Berikut sebagian nasihat Hadaratussyaikh KH. M. Hasyim Asy’ari dalam kitab adabul alim wal muta’alim kepada para guru tentang adab kepada muridnya, yakni; pertama, tujuan mengajar adalah mendapatkan ridha Allah. Kedua, sabar terhadap murid yang niatnya tidak lurus. Ketiga, mendekatkan murid pada hal-hal terpuji. Keempat, menggunakan bahasa yang mudah dipahami saat mengajar. Kelima, semangat dalam mengajar. Keenam, meminta murid untuk  mudzakarah dan takrar. Ketujuh, menasihati murid agar tidak terlalu keras dalam mengajar.

Adapun kepada seorang murid, banyak kisah ulama dan para sahabat yang patut dijadikan suri tauladan.
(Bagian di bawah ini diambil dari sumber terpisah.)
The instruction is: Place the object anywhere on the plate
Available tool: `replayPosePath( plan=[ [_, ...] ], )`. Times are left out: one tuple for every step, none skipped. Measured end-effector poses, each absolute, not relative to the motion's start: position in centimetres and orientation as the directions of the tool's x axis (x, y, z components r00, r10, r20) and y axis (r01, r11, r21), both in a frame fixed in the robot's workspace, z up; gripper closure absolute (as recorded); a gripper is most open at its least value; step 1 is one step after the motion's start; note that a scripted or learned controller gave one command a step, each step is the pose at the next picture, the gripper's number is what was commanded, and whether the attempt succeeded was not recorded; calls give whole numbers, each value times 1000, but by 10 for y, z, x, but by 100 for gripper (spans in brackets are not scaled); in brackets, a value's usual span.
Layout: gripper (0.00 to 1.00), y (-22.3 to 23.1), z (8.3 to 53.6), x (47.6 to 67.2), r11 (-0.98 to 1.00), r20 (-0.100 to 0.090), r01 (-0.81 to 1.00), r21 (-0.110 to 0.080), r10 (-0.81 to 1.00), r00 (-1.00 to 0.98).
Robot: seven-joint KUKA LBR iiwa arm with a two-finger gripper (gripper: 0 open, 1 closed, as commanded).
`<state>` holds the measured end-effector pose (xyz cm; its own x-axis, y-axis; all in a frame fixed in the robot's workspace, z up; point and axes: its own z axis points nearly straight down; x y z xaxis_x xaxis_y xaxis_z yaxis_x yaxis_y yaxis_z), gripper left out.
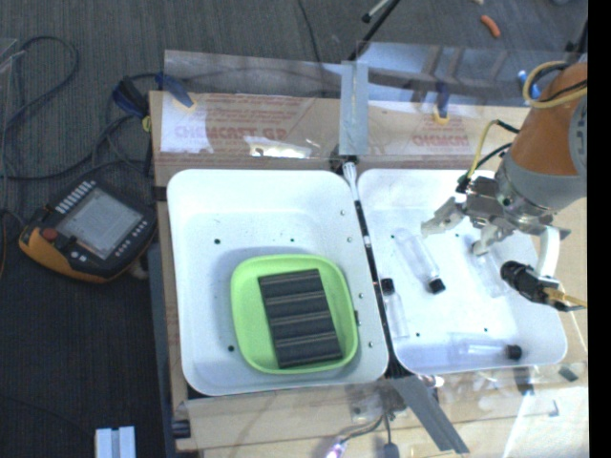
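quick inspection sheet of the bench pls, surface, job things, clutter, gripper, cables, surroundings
surface: two shallow white bins, left bin and right bin, side by side on a bench with cardboard behind
job's things: green plate in the left bin, with a dark ribbed block lying on it
clutter: two clear tubes with black caps in the right bin, one near its middle, one along the front edge
grippers: gripper over the right bin, fingers spread, nothing between them
cables: yellow cable at the arm; black cables on the floor
surroundings: teach pendant on dark carpet left of the bench
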<state>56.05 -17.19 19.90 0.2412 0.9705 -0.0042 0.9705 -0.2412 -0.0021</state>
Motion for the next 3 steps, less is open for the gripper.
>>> replayPosePath(
  plan=[
    [0, -112, 291, 522, -128, -1, 992, -2, 992, 128],
    [0, -91, 340, 578, -22, -4, 1000, 0, 1000, 22],
    [0, -45, 412, 585, -26, -2, 1000, 1, 1000, 26]
  ],
)
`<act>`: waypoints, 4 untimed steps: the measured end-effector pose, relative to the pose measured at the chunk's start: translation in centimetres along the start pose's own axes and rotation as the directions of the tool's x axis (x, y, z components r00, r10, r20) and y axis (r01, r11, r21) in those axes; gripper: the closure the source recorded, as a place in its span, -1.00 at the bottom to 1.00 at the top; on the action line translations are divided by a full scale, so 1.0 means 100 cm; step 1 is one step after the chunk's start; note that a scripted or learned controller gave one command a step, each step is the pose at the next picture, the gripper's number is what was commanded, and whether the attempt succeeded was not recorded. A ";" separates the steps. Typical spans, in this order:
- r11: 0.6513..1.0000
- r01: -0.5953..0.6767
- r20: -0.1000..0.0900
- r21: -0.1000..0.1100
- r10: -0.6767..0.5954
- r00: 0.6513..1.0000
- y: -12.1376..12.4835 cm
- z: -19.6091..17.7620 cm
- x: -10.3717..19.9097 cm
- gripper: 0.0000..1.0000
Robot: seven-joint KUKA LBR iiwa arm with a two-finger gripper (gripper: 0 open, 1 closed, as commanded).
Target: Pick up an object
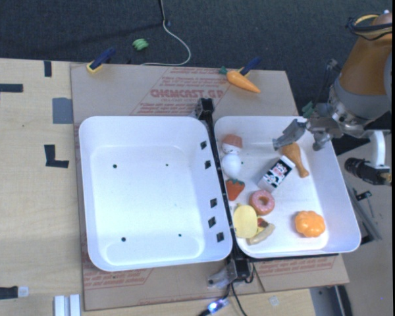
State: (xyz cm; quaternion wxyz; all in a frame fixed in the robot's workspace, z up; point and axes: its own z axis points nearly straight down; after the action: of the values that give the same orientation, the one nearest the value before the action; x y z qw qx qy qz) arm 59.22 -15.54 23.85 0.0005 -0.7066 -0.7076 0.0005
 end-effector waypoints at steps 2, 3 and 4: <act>1.000 0.000 0.012 -0.028 0.000 1.000 0.023 0.120 0.052 1.00; 0.999 0.001 0.012 -0.032 -0.001 1.000 -0.007 0.130 0.049 1.00; 0.999 0.002 0.010 -0.034 -0.001 1.000 -0.017 0.131 0.048 1.00</act>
State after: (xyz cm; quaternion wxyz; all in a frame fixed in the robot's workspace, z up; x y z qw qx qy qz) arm 57.51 -10.78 10.74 -0.0152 -0.7059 -0.7081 -0.0080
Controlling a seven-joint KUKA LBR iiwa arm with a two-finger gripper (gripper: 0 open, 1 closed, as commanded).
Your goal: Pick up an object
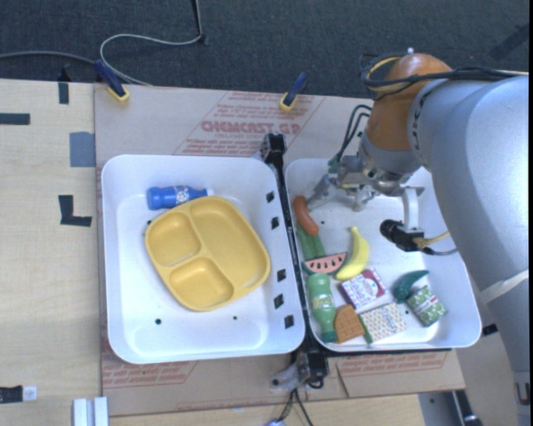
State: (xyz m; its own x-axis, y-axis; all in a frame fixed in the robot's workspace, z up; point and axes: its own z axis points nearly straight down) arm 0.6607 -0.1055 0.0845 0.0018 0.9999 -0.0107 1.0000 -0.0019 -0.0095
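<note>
Starting at the left, the left bin (115,264) holds a yellow divided plate (206,251) lying flat near its middle, with a blue bottle (173,196) on its side just beyond the plate's far edge, close to touching it. Black clips (274,149) join the two bins along their shared rims. The right bin (453,327) carries the clutter: an orange sausage-shaped piece (306,216) against the left wall, a watermelon slice (324,264) and a green bottle (320,295) below it, a banana (355,254) near the middle, and small printed cartons (362,289) and a cracker-like tile (347,323) crowded along the near rim, with a green carton (425,305) to the right. The gripper (348,189) hangs over the far part of this bin, above bare floor, apart from the sausage piece and banana. Its fingers are small and partly masked by the wrist; whether they are spread or closed cannot be told, and nothing shows between them. The grey arm (489,149) covers the bin's right rim.
</note>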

Akhlak serta beradab yang baik merupakan kewajiban yang tidak boleh dilupakan seorang murid kepadaa gurunya.  Rasulullah Saw. bersabda;

لَيْسَ مِنَّا مَنْ لَمْ يُجِلَّ كَبِيرَنَا، وَيَرْحَمْ صَغِيرَنَا، وَيَعْرِفْ لِعَالِمِنَا

“Tidak termasuk golongan kami orang yang tidak memuliakan yang lebih tua dan menyayangi yang lebih muda serta yang tidak mengerti (hak) orang yang berilmu (agar diutamakan pandangannya).” (Riwayat Ahmad)

Manakala Ibnu al-Jamaah mengatakan (mafhumnya), “Seorang penuntut ilmu harus duduk dengan sopan di hadapan gurunya, tenang, tawadhu’, mata tertuju kepada guru, tidak menyelunjurkan kaki, tidak bersandar, tidak tertawa dengan keras, tidak duduk di tempat yang lebih tinggi dari gurunya  juga tidak membelakangi gurunya.”
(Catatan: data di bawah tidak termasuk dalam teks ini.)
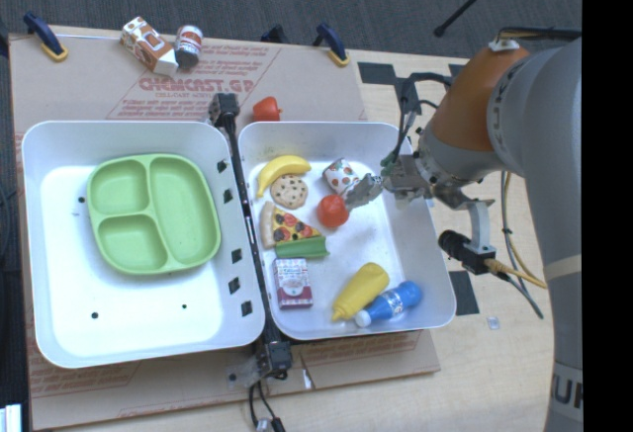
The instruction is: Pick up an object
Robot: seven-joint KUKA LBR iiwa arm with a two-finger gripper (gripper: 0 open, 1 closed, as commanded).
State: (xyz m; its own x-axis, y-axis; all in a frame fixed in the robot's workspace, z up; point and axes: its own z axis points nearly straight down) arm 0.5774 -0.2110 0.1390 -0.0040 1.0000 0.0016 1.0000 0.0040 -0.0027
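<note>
Nearest the lens, at six o'clock: cable clutter under the seam between the bins. Left bin given over to a green divided plate, lying flat, no part of the picking. Right bin crowded: small carton at seven o'clock, pizza slice, cookie and banana toward eleven, yellow bottle and blue bottle at five. Likely target: red tomato, centre. Gripper at two o'clock, low, just beside the tomato and a patterned wrapped packet. Claw state: cannot tell. Nothing visibly held. Packet crowding the approach, probably.
</note>
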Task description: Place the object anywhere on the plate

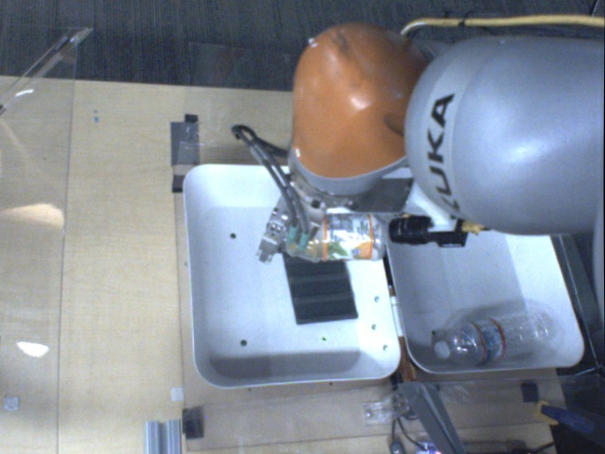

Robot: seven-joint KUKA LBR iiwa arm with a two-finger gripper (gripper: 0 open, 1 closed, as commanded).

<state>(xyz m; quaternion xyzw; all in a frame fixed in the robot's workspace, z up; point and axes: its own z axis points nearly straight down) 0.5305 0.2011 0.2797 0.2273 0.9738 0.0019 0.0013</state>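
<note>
The gripper (284,239) is hovering over the left bin (213,282), just above a dark ribbed plate (321,291). Its fingers' state cannot be told. A clear bottle (492,334) is lying in the right bin (558,287).

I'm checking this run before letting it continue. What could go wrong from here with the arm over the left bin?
1. The gripper sits under the bulky orange and grey wrist, so a failed grasp could go unnoticed.
2. The flat black ribbed plate lies close to the left white bin's right wall, so a release slightly off could miss it.
3. The clear plastic bottle lies in the right white bin, away from the plate.
</note>
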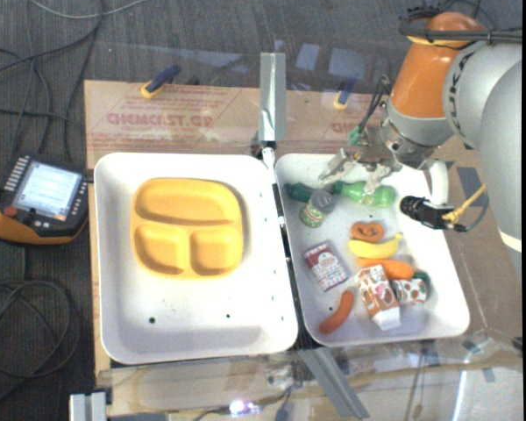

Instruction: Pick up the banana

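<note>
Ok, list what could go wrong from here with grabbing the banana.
1. Crowding: the banana lies against a pretzel above it and a carrot below it, so the fingers may pinch a neighbour or push the banana aside.
2. Wrong target: the gripper hangs over the green bottle and small can at the right bin's far end, not over the banana; descending here would likely strike those.

Banana (373,248): small, yellow, lying flat crosswise in right bin (447,323), just below pretzel (366,231)
</note>
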`<state>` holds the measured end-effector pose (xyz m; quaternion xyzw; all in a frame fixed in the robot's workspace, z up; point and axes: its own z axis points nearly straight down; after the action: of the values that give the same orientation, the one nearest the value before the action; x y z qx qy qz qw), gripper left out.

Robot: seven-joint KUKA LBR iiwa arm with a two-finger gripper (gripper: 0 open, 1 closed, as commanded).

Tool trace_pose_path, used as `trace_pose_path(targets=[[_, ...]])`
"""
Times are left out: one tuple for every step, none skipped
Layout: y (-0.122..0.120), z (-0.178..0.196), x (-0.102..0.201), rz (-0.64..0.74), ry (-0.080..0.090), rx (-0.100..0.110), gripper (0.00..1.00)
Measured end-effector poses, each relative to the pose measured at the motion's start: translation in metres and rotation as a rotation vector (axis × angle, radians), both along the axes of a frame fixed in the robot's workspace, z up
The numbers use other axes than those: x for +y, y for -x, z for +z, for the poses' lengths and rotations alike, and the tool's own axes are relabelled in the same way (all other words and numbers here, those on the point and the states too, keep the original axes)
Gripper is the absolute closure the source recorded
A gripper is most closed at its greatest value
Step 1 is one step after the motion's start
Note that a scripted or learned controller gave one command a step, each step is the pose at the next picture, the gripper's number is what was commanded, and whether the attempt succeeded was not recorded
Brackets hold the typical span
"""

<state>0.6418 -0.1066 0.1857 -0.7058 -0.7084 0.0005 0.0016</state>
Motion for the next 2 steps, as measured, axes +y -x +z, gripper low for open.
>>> trace_pose_path(targets=[[-0.020, 0.092, 0.012, -0.212, 0.005, -0.001, 0.00], [0.026, -0.004, 0.035, -0.163, 0.002, 0.002, 0.00]])
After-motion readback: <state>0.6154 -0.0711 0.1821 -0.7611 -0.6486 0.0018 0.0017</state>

Para sahabat Rasulullah Saw. didapati tidak pernah berlaku buruk pada Rasulullah Saw, tidak pernah memotong ucapan atau mengeraskan suara dihadapan Rasulullah Saw. Bahkan Umar bin Khattab yang terkenal keras tidak pernah mengeraskan suaranya didepan Rasulullah Saw.
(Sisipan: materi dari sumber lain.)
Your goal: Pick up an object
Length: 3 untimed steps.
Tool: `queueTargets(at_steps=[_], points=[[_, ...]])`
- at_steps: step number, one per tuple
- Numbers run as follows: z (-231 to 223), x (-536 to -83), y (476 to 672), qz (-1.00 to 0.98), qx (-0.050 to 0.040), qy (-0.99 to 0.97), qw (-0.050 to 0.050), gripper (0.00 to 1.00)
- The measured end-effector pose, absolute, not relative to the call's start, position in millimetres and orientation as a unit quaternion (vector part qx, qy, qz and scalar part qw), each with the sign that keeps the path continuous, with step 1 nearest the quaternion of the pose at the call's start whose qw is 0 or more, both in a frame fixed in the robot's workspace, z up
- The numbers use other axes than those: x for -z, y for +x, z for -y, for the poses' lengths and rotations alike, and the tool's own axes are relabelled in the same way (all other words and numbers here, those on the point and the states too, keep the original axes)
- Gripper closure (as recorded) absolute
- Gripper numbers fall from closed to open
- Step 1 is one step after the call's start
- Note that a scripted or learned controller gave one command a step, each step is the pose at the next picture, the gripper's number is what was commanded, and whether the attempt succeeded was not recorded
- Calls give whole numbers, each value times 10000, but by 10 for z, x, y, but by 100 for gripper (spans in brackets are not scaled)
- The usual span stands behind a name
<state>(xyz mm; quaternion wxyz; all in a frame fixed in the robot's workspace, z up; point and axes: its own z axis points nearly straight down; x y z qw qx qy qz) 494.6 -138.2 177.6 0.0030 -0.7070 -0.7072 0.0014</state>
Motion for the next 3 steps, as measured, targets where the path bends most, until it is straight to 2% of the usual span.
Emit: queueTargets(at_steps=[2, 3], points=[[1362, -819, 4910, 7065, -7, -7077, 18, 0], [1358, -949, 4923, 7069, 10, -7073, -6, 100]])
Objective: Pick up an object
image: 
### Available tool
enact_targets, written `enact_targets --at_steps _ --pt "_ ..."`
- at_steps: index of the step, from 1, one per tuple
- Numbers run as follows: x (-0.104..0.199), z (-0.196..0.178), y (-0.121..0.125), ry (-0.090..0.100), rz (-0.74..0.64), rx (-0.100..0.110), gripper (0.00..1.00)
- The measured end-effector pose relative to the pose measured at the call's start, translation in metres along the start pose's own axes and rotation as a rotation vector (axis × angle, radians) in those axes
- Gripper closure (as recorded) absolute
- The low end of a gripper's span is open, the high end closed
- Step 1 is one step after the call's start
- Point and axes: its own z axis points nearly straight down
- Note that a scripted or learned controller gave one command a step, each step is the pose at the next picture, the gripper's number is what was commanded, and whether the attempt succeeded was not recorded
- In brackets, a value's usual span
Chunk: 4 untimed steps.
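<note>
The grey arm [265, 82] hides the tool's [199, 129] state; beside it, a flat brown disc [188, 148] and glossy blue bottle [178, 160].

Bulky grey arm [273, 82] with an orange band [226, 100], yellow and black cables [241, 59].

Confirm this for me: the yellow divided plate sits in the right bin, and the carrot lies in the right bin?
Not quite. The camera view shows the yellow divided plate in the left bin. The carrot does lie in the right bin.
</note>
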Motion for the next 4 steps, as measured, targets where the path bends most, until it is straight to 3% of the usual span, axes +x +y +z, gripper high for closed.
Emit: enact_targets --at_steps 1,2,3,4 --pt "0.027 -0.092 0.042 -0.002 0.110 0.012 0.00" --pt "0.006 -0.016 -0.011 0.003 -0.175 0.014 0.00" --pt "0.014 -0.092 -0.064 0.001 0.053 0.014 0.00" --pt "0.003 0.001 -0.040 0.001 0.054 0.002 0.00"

Hadits yang dikeluarkan daripada Abi Said al-Khudry radhiallahu ‘anhu juga menjelaskan:

كُنَّا جُلُوسًا فِي الْمَسْجِدِ فَخَرَجَ رَسُولُ اللَّهِ صَلَّى اللَّهُ عَلَيْهِ وَسَلَّمَ فَجَلَسَ إلَيْنَا وَلَكَأَنَّ عَلَى رُءُوسِنَا الطَّيْرَ، لَا يَتَكَلَّمُ أَحَدٌ مِنَّا

“Saat kami sedang duduk-duduk di masjid, maka keluarlah Rasulullah sallallahualaihi wasallam, kemudian beliau duduk di hadapan kami. Maka seakan-akan di atas kepala kami terdapat burung. Tidak ada satu pun daripada kami yang berbicara.”

Begitu pula seorang murid yang harus bersabar ketika menghadapi guru yang memiliki cara keras dalam mengajar. Hal ini sesuai nasihat Imam Syafi’i yang berbunyi:

اصبر على مر من الجفا معلم، فإن رسوب العلم في نفراته

“Bersabarlah terhadap kerasnya sikap seorang guru, sesungguhnya gagalnya mempelajari ilmu kerana memusuhinya.”

Seorang guru tidak seharusnya memberikan teguran kepada murid hingga kontak fisik berupa perkelahian, nada berbicara yang tinggi, hal ini tentu tidak mencerminkan watak seorang guru yang baik. Begitu pula seorang murid harus mampu mengingatkan gurunya dengan lembut ketika sang guru didapati khilaf dalam suatu permasalahan. Membangun komunikasi antara guru dan murid merupakan peranan penting semua guru, tidak hanya tugas guru bimbingan (konseling) yang mampu mengerti psikologi seorang murid.